- [Task requirements] Write out the data exactly, please, and omit the pictures.

- [Data section]
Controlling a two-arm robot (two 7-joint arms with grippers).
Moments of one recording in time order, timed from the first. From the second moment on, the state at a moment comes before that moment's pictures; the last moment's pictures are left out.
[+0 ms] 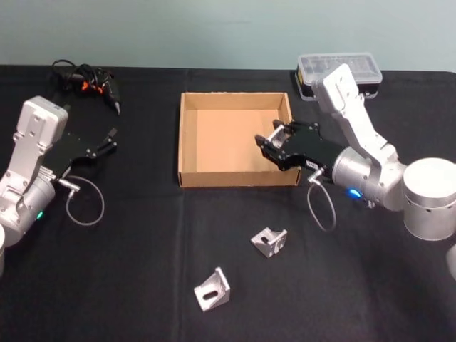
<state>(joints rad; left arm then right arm) -0.20 0.60 0.45 -1.41 -0.25 -0.12 0.03 0.36 0.39 -0.47 -1.44 0.20 0.22 0.38</state>
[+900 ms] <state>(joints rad) -0.20 0.60 0.45 -1.41 -0.25 -0.12 0.03 0.59 0.20 -0.49 -1.05 0.06 0.17 0.34</state>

- [Answer to this task]
Controlling a two-arm robot (two 7-joint arms with grippers).
Moments of one recording in time order, timed from the first. From the second moment on, the state at a moment comes before that moment's pictures; the last moment's pictures are left out.
[+0 ms] 
<state>(joints rad; left arm then right arm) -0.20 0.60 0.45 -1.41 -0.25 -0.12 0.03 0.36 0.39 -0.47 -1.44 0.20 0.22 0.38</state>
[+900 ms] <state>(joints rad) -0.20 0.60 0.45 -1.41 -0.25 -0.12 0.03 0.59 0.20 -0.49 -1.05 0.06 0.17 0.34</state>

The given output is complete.